Supplied material
-=-=-=-=-
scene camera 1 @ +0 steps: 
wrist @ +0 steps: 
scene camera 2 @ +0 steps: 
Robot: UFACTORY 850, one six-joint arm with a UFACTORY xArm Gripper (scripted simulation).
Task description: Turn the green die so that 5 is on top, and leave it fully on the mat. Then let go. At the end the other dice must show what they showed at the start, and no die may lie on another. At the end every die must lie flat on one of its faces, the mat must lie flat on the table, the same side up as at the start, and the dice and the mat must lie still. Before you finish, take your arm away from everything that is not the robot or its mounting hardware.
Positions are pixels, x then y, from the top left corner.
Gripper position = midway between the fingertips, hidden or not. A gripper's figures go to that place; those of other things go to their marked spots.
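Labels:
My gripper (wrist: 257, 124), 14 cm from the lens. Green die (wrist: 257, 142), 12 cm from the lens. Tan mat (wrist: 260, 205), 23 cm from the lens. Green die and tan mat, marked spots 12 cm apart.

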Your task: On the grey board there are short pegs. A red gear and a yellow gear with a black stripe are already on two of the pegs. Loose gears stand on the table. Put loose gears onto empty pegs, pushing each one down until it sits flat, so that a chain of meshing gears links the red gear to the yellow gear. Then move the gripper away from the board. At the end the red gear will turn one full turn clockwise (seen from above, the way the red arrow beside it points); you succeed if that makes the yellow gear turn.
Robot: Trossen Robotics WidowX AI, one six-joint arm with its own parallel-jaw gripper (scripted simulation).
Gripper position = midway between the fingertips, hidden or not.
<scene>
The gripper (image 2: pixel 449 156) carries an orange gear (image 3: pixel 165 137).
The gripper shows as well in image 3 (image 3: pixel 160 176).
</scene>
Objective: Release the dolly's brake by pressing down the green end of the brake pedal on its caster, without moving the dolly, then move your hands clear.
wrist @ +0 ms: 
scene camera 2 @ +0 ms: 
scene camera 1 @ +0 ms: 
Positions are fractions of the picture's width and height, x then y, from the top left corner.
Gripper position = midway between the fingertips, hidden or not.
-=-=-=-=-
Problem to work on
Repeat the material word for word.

Your solution
scene camera 1 @ +0 steps: 
wrist @ +0 steps: 
scene camera 2 @ +0 steps: 
Robot: UFACTORY 850, one six-joint arm with a UFACTORY xArm Gripper (scripted simulation).
Task description: Turn the green die so that 5 is on top, and leave it fully on the mat. Then let go. At the end the other dice must show what they showed at the start, and no die may lie on another. At the end every die must lie flat on one of its faces, the mat must lie flat on the table, the same side up as at the start, and the dice and the mat must lie still. Before you finish, take your arm away from everything that is not the robot or its mounting hardware.
Positions are pixels, x then y, from the top left corner.
Gripper position = midway between the fingertips, hidden or not. A gripper's figures go to that place; those of other things go to their marked spots.
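Labels:
My gripper (wrist: 257, 124), 14 cm from the lens. Green die (wrist: 257, 142), 12 cm from the lens. Tan mat (wrist: 260, 205), 23 cm from the lens. Green die and tan mat, marked spots 12 cm apart.
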
Your task: On the grey board there are short pegs. A red gear and a yellow gear with a black stripe are already on two of the pegs. Loose gears stand on the table. Put loose gears onto empty pegs, pushing each one down until it sits flat, so that a chain of meshing gears links the red gear to the yellow gear. Then move the gripper away from the board. At the end the red gear will turn one full turn clockwise (seen from above, the way the red arrow beside it points); you succeed if that makes the yellow gear turn.
Robot: Trossen Robotics WidowX AI, one six-joint arm with its own parallel-jaw gripper (scripted simulation).
Gripper position = midway between the fingertips, hidden or not.
<scene>
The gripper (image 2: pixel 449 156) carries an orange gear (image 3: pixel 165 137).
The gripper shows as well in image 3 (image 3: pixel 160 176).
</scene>
Objective: Release the dolly's brake by pressing down the green end of the brake pedal on its caster, without moving the dolly, then move your hands clear.
wrist @ +0 ms: 
scene camera 2 @ +0 ms: 
scene camera 1 @ +0 ms: 
Positions are fractions of the picture's width and height, x then y, from the top left corner.
Gripper position = midway between the fingertips, hidden or not.

An answer has been given, and the exercise is complete.